Blake Griffin underwhelmed in the first two games of the playoffs with a cumulative Plus/Minus of +3.2 against a Rudy Gobert-less Jazz team in 40 minutes per game. Despite the stagnation in his production, Griffin’s salary has risen $200 on DraftKings and $1,000 on FanDuel since the first game of the series. He likely offers the safest minutes floor at his position, but it comes at a steep cost. He’s played 13 total minutes without Chris Paul thus far, and he’s averaged a subpar 0.63 DraftKings points per minute. Based on the alternative at the position, Griffin provides the safest floor. However, he’s shown an inability to smash value in this series, which leaves spending down at power forward a viable strategy in order to pay up for studs like Westbrook, Harden, or Butler.
Griffin: DFS Scouting Report
Derrick Favors is expected to remain in the starting lineup. He followed up a strong Game 1 performance with a mediocre outing in Game 2. “Value” is a relatively loose term at power forward, and Favor’s salary on FanDuel increased to $6,100 for the first time since the middle of December. Favors possesses an 86 percent Bargain Rating on DraftKings, and the competitors at his salary range appear to be Trevor Ariza and Ryan Anderson, both of whom struggled to meet salary-based expectations through the first two games.
Marreese Speights: He costs $2,700 on DraftKings and FanDuel, and he’s played close to 14 minutes in the first two games of the series. In his limited action, Speights provided 15 and 12.75 DraftKings points. Although his playing time may not be conducive to cash games, he played more minutes in Game 2 than the Thunder’s Enes Kanter, who is one of two available power forwards on the slate with a projected usage rate higher than Speights’.

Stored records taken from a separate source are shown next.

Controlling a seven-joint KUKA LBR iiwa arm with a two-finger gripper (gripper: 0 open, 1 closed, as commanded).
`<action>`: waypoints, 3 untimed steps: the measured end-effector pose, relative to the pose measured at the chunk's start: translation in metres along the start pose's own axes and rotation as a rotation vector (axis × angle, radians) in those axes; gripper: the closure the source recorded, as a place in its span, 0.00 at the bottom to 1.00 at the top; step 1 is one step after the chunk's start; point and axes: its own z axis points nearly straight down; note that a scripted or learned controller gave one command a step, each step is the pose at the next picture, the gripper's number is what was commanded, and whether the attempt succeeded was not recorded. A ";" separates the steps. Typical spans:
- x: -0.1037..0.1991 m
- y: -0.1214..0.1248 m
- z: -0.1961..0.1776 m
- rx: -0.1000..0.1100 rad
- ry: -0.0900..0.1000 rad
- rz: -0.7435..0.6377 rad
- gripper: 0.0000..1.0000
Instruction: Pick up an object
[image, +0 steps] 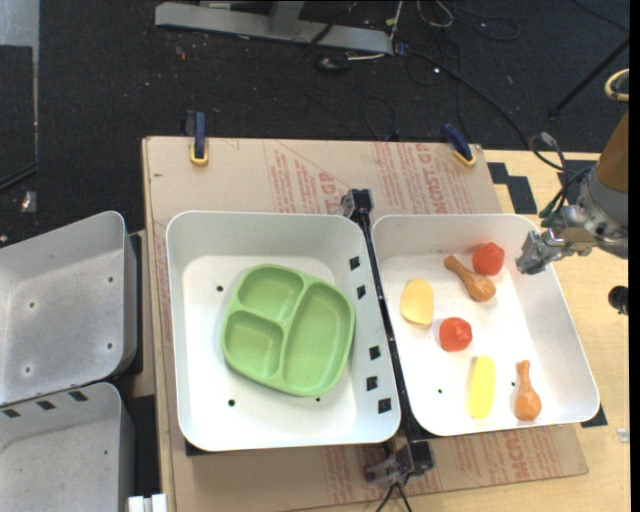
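In the right bin (560, 300) I see six small toy foods lying flat: a red tomato (488, 258) near the far wall, touching the thick end of a tan drumstick (470, 278); a pale yellow slice (418, 301) toward the left wall; a second red tomato (455, 334) mid-bin; a yellow oblong piece (481, 387) and an orange drumstick (526, 392) along the near wall
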 end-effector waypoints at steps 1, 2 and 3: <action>0.003 -0.003 -0.045 0.000 0.000 -0.001 1.00; 0.057 0.003 -0.032 0.007 0.004 -0.005 1.00; 0.107 0.013 -0.020 0.007 0.004 -0.005 1.00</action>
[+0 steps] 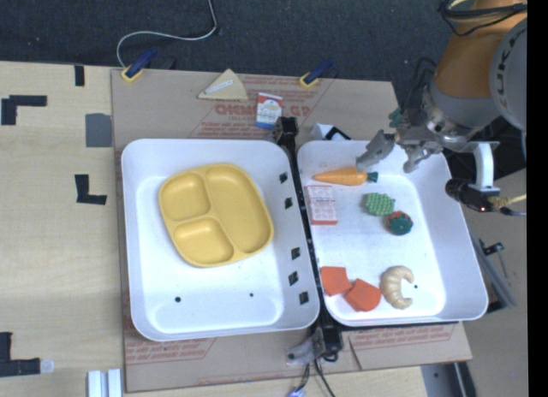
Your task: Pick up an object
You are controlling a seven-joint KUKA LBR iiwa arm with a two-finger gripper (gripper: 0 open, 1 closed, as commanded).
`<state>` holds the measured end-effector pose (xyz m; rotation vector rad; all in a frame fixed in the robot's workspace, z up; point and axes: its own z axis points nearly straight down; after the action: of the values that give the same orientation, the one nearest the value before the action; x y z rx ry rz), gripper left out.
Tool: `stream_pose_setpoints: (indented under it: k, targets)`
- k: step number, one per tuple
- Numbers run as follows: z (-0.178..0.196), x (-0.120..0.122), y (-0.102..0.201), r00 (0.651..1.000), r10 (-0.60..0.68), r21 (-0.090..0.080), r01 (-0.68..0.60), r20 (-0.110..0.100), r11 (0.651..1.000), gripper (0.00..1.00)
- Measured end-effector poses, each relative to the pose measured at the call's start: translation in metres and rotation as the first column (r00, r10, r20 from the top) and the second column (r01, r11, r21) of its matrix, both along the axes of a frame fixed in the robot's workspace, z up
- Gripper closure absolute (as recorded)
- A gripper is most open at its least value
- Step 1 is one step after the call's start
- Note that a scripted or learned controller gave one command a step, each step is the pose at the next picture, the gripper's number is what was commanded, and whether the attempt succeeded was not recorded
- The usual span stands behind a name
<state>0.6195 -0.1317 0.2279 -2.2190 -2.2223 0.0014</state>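
Observation:
My gripper (396, 154) hangs open over the far edge of the right bin (454, 241), with nothing between its two fingers. Just below and left of it lies an orange carrot (341, 178) with a green top. Further down the bin I see a red-and-white card (322, 207), a green textured piece (378, 204), a dark green round piece (399, 223), two orange-red blocks (349, 287) and a tan croissant (398, 286).
The left bin (145, 173) holds a yellow divided plate (214, 213). Behind the bins, on the cardboard, sit a small red-and-white carton (269, 110) and a wedge-shaped sandwich piece (224, 86). The arm's grey and orange body (475, 62) rises at the far right.

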Motion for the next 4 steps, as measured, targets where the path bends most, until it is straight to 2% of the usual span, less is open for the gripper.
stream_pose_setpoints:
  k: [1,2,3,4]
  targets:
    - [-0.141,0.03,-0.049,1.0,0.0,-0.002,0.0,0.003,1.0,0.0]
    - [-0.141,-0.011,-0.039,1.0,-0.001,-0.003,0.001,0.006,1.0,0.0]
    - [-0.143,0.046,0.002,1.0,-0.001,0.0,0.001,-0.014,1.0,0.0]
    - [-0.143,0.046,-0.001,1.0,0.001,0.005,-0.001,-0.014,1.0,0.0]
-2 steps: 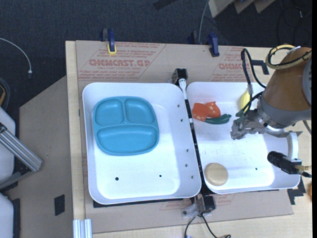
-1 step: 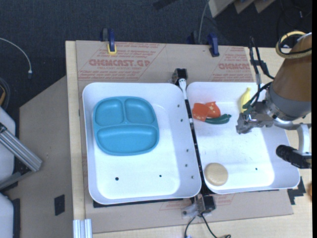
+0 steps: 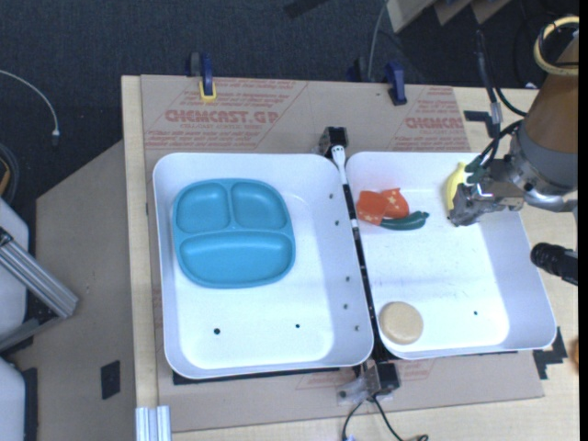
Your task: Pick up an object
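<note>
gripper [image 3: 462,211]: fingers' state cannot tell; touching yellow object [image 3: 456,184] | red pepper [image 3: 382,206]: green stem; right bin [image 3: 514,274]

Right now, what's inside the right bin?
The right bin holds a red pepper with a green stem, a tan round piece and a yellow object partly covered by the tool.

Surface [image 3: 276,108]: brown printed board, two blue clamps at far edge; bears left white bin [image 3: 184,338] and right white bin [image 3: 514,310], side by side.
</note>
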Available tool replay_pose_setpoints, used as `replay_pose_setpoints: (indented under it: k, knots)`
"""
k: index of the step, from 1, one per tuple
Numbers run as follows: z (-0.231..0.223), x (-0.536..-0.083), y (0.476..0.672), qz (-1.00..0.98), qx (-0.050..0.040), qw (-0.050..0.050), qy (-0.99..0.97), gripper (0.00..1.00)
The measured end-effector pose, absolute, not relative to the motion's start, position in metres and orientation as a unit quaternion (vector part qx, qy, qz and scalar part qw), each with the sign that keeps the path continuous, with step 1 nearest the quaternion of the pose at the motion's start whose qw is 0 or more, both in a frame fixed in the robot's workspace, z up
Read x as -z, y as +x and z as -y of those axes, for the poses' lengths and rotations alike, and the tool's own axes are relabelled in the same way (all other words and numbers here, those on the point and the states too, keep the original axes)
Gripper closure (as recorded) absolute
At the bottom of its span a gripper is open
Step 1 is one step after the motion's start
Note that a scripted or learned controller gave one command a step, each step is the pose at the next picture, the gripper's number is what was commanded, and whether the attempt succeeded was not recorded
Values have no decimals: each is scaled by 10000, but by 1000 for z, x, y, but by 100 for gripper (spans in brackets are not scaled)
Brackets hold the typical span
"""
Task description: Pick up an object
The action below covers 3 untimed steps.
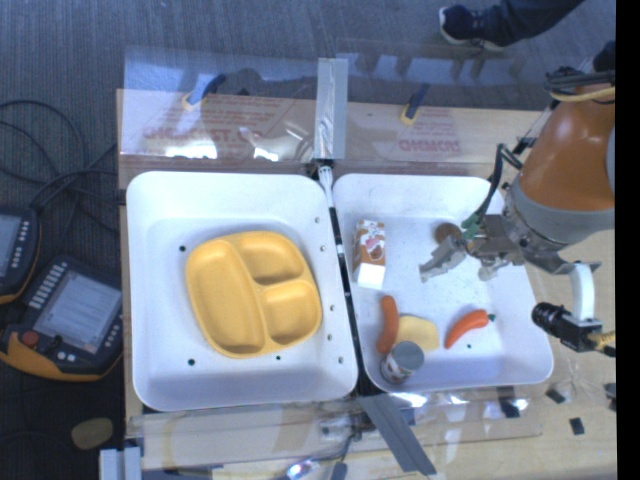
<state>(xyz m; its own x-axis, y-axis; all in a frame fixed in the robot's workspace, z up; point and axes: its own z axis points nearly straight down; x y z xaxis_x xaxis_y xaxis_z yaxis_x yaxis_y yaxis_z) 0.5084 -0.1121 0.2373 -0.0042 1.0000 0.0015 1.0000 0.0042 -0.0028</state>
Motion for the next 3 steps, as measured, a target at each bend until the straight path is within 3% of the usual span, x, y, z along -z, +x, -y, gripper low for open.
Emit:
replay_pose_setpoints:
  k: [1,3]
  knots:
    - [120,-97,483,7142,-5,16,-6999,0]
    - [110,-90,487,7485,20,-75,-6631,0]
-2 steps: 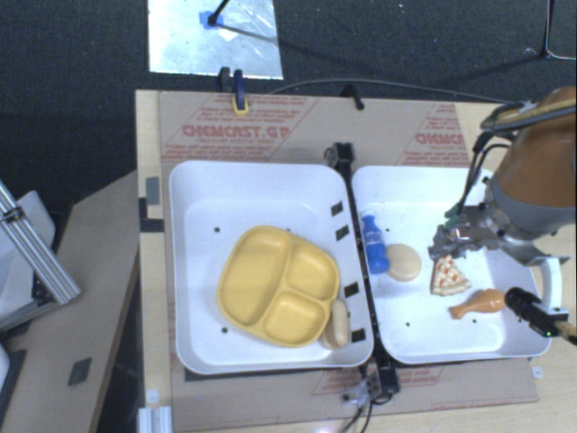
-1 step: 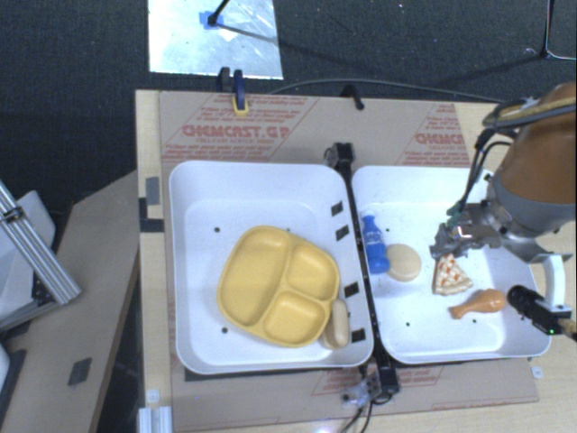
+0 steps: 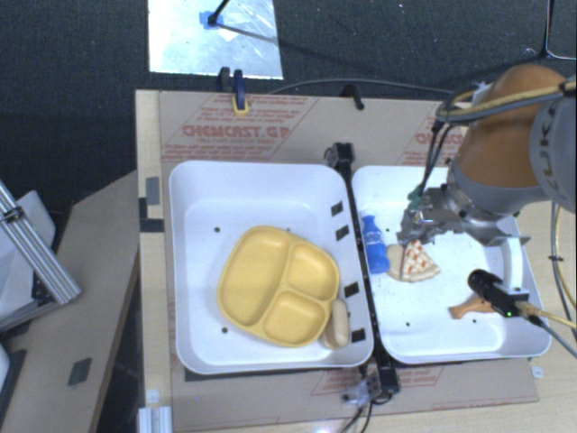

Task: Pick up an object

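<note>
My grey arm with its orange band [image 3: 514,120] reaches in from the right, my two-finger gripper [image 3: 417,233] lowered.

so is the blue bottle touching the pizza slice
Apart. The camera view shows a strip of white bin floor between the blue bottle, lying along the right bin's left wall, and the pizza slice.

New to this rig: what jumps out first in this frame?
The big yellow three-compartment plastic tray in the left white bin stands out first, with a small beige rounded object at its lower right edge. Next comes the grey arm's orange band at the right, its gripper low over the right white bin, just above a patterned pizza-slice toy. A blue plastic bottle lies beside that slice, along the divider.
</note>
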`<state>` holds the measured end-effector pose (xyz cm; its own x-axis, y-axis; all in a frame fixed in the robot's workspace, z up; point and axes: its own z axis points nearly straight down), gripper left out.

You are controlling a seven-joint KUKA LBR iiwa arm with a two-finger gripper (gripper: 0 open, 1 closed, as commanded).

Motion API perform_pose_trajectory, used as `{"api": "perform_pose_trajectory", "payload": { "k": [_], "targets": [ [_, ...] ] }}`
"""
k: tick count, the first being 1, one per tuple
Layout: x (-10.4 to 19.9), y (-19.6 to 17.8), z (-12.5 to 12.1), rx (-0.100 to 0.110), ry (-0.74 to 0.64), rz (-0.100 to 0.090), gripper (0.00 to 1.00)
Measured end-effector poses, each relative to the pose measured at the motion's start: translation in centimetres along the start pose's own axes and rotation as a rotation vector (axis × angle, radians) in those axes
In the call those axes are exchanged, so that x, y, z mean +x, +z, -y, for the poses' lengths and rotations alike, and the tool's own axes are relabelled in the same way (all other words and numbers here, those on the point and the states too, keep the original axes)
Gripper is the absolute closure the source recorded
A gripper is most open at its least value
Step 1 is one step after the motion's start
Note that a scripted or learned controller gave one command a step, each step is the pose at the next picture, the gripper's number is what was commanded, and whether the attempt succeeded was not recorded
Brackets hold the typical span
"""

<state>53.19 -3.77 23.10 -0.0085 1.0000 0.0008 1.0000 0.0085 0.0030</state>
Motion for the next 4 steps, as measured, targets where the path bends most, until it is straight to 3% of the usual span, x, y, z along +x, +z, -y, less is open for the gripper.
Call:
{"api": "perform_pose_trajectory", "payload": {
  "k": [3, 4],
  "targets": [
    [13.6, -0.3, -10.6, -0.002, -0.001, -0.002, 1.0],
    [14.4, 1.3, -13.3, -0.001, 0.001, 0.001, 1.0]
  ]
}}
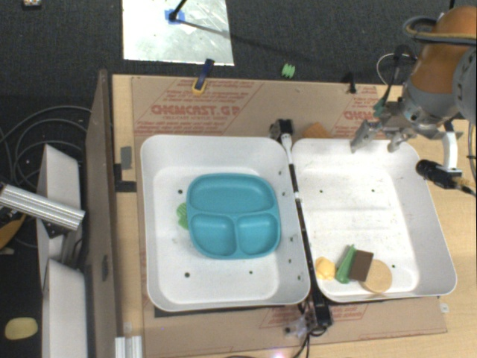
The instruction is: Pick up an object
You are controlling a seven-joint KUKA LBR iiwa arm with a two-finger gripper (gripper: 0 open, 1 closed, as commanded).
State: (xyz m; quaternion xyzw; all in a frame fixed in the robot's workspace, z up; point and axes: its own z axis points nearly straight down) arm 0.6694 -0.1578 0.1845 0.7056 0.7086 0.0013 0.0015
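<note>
The left bin [160, 200] holds a blue divided plate [232, 215]. By the right bin's [417, 222] near edge lie a green stick [346, 265], brown block [361, 265] and tan disc [378, 276]. The gripper [382, 137] hangs spread, holding nothing, at its far edge.

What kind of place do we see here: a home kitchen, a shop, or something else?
Most likely a robotics lab bench. A grey arm with a gripper hangs over two white bins set on cardboard, cables coil on the dark floor, and the bins hold toy items such as a blue divided plate.
</note>
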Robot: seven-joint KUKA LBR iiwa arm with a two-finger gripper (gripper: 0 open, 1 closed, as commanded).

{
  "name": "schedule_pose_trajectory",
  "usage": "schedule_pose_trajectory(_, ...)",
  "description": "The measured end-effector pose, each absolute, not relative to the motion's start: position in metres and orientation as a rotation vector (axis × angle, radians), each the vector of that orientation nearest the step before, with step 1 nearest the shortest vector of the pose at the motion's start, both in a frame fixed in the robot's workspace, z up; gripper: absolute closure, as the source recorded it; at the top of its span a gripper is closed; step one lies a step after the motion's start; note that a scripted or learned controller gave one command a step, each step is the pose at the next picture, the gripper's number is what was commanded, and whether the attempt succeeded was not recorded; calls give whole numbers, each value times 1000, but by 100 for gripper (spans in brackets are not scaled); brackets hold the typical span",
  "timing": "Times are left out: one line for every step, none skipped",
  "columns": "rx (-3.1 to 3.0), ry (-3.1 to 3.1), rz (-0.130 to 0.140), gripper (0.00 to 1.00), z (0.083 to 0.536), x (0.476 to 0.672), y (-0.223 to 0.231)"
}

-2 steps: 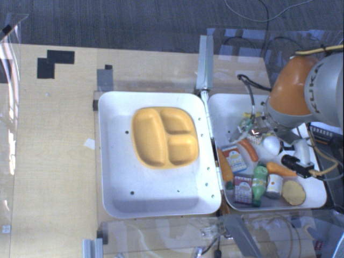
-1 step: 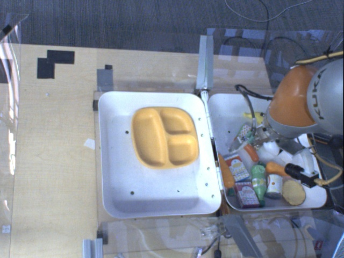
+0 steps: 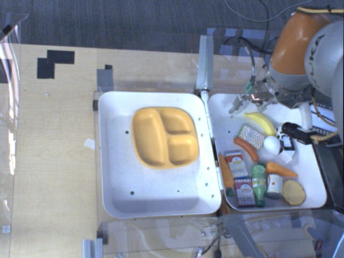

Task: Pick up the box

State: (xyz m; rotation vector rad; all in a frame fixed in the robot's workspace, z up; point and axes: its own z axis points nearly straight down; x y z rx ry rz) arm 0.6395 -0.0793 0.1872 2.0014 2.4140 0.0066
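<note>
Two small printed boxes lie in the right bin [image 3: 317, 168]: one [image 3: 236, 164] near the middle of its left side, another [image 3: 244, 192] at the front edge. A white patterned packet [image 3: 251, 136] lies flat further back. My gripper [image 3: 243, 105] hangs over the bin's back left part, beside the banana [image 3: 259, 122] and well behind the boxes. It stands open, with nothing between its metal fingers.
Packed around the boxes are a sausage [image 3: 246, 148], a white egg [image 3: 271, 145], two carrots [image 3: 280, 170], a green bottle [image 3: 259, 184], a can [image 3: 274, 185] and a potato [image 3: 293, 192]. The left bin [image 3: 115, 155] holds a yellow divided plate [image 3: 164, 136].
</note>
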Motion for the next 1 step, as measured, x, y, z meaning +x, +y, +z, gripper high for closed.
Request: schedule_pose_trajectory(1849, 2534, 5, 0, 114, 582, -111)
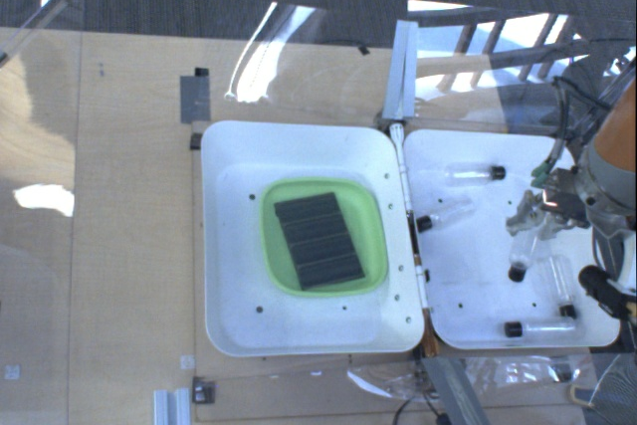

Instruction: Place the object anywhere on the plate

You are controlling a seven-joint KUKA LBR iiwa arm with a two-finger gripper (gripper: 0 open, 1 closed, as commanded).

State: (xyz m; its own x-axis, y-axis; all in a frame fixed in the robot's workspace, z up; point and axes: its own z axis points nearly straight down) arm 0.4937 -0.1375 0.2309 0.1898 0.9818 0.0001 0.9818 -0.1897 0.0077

Bobby Portis: Nikola Mirotic has played all but three of his minutes with Rondo on the court, and in that span, Mirotic has averaged 0.33 DraftKings points per minute. The sample size is notably small, but when Rondo was off the court after the All-Star break, Portis averaged more points per minute than Mirotic, who suffered a -6.0 percent effective field goal differential during that time. Both are risky plays more suited for GPPs given their low floors.
The Clippers have recorded a postseason-best 87.5 percent defensive rebound rate, and DeAndre Jordan has corralled 30 total rebounds while recording a 26.8 percent rebound rate — the highest mark through two games. His success in the first two games sans Gobert makes him a solid bet to meet value, and Jordan offers a 99 percent Bargain Rating on DraftKings. At the very least, he costs less than Griffin, who is also center-eligible on DraftKings. Jordan leads all center-only eligible players in projected minutes, and his dominance on the glass has helped him record a double-double in seven straight games.
Nene and Clint Capela are virtually splitting the 48 available minutes at center, and Nene played the final seven minutes of their win in Game 2. Nene has converted 33-of-41 shots in six games against the Thunder this season, and he’s exceeded salary-based expectations every time (per our Trends tool):
Robin Lopez has dominated the Celtics on the glass through the first two games of the series, and among centers projected to play at least 30 minutes tonight (per the Player Models), Lopez offers the most savings on DraftKings. When Rondo has been off the court in the last two games, Lopez’s production has not dropped, and his rebound rate has actually improved by 3.2 percent.
Kelly Olynyk: Amir Johnson was replaced at the start of the third quarter of Game 2 by Tyler Zeller and didn’t play again the rest of the game. Olynyk has averaged the sixth-most minutes on the Celtics as part of the core rotation — one that excludes Johnson — and over the last two games, Olynyk has recorded 27 and 29 DraftKings points.